Let’s assume there are twins that are identical in every way. They are both 65 years old. They have identical asset allocations. They have identical portfolios of $1,000,000. They have identical expenses. And so on. Let’s call them Adam and Bob.
Adam retires in January 1942. Bob falls victim to One More Year syndrome and decides he’ll retire in January 1943.
At the end of 1942, the market is up 11.75% in inflation-adjusted terms. Adam doesn’t do anything special because he hasn’t reached the Prime Harvest trigger of 25% yet.
Bob retires at the start of 1943. At the end of 1943, the market is up 20.32% in inflation-adjusted terms. That’s not enough for Bob to trigger Prime Harvesting so he does nothing. But Adam’s portfolio is up a total of 34.43%, which is enough to trigger Prime Harvesting for him, which will result in him selling some stocks and buying some bonds. Now Adam and Bob have different portfolios.

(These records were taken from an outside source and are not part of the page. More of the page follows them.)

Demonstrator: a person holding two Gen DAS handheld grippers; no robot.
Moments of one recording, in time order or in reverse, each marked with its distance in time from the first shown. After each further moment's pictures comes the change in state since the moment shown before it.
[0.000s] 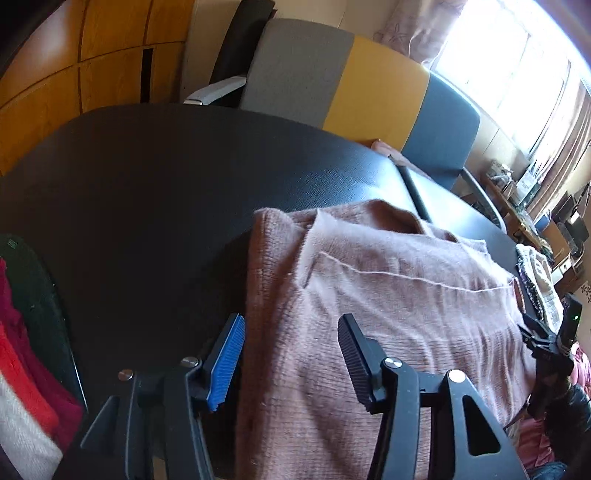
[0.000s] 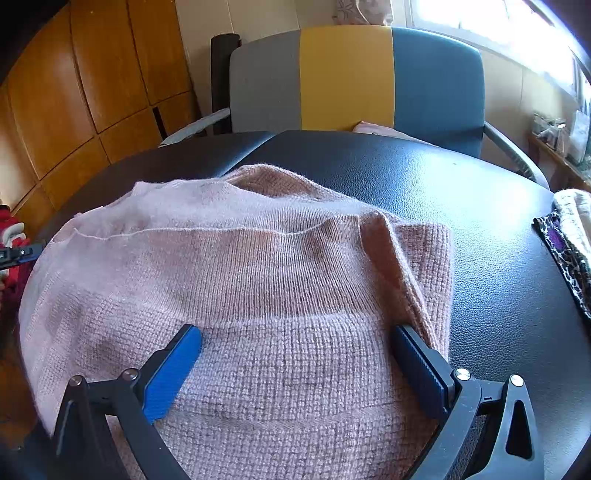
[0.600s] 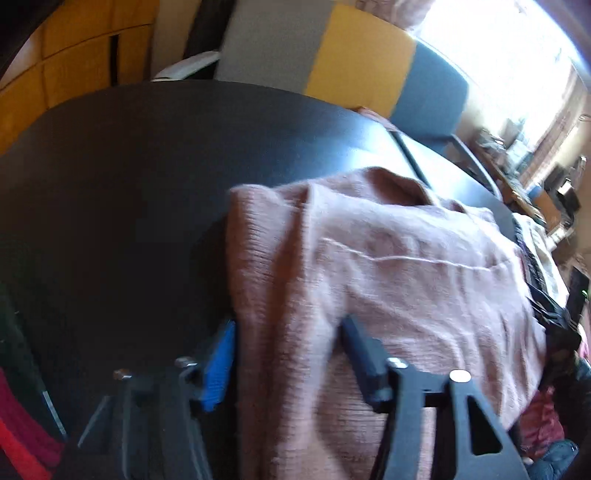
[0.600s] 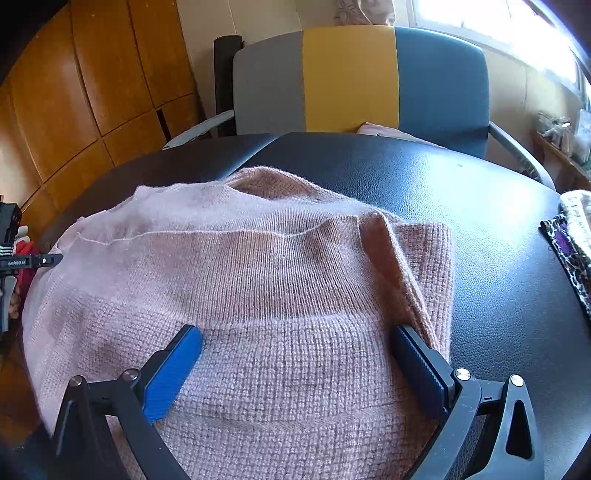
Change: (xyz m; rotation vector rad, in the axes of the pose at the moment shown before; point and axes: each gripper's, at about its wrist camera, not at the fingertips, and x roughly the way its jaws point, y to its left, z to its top) left arm 0.047 -0.001 0.011 0.072 0.109 -0.076; right arm 0.002 0.001 0.003 0.006 -0.006 0.019
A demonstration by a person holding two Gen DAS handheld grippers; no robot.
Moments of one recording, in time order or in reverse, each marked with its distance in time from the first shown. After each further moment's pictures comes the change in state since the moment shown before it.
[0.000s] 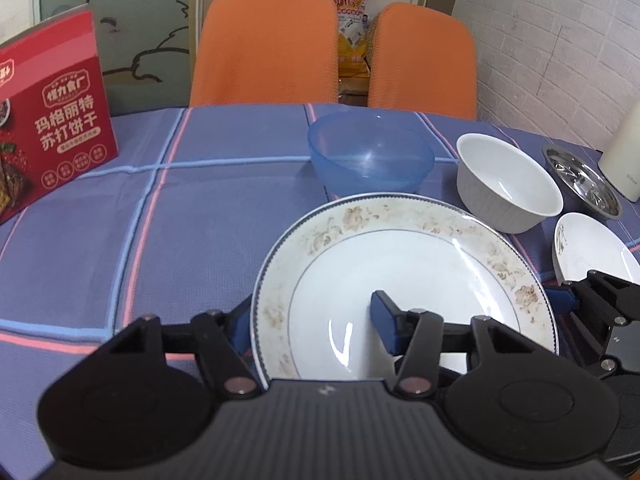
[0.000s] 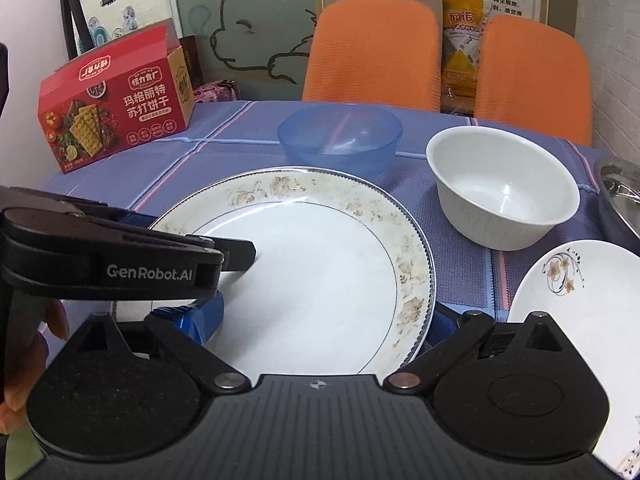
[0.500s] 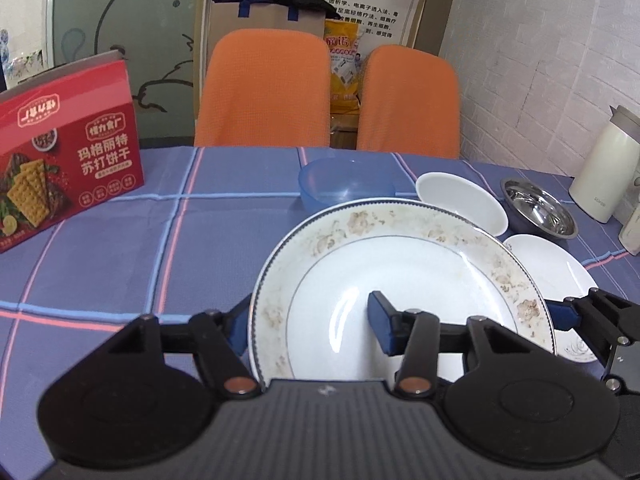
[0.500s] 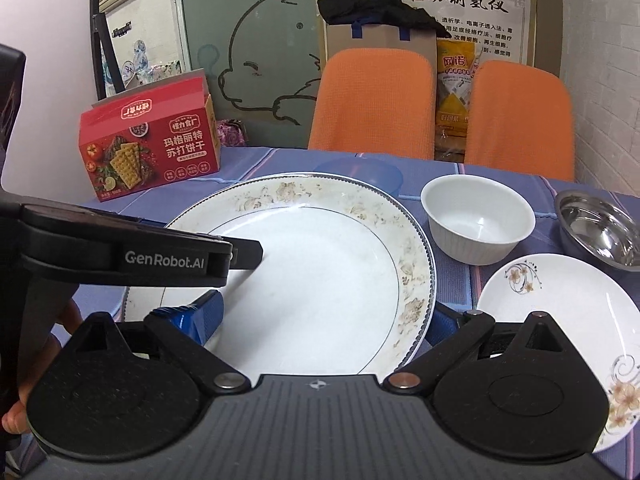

But that seems weird. We said that Adam and Bob are identical in every way. The only difference is one retired slightly earlier than the other. That’s the “memory effect”. Even 25 years later when you retired — the value of the portfolio on that day — will continue to affect the strategy.
The situation seems even weirder when you realise that the exact day has an effect. Retiring the day before and the day after Black Friday 1987 matters. It is hard to come up with a plausible explanation for why a 2 or 3 day difference in when you retire should matter to your strategy.
This “memory effect” seems like a mark against Prime Harvesting. Is there a way to have something like Prime Harvesting but without that blemish?
Ken Steiner has written a lot of interesting stuff about using actuarial methods when thinking about your retirement planning & income. Here’s a recent example where he talks about an “Actuarial Budget Benchmark”. Actuarial calculations allow us to solve questions like “how much money should I have if I need $40,000 a year for the next 27 years and expect to earn 6% a year on my investments”
=pv(6%, 27, -40000, 0, 1)
=560,126.55
What if we use this to construct our “harvesting trigger”? We just need three things:
- How much we want to withdraw. We can just use the current year’s withdrawal amount, so this is easy.
- How many years are left? We can pick whatever planning period we want. For the examples below I’ll just choose “until age 100”. So if you’re 82 then you’ve got 18 years remaining in the calculation.
- What is the expected return? This is also tricky. In the examples below I’ll use the global average return on equities since 1900: 5.4%
=pv(5.4%, 100 - current_age, current_withdrawal, 0, 1)
If our current portfolio is bigger than that number, then we harvest — sell some stocks and convert to bonds.
As with everything in life, it turns out I wasn’t the first person to have an idea like this.
A few years ago Salter et al published “Standby Reverse Mortgages: A Risk Management Tool for Retirement Distributions” in the Journal of Financial Planning. They use a similar tool for deciding when to take a withdrawal from your portfolio versus using a reverse mortgage.
And in the book Asset Dedication Huxley & Barnes use a similar calculation to decide when to extend a bond ladder.
Let’s take a look at some preliminary results of our “Actuarial Harvesting” strategy. This uses the HREFF metric, which I’ve written about before.
So…that’s not great, right? Dead last.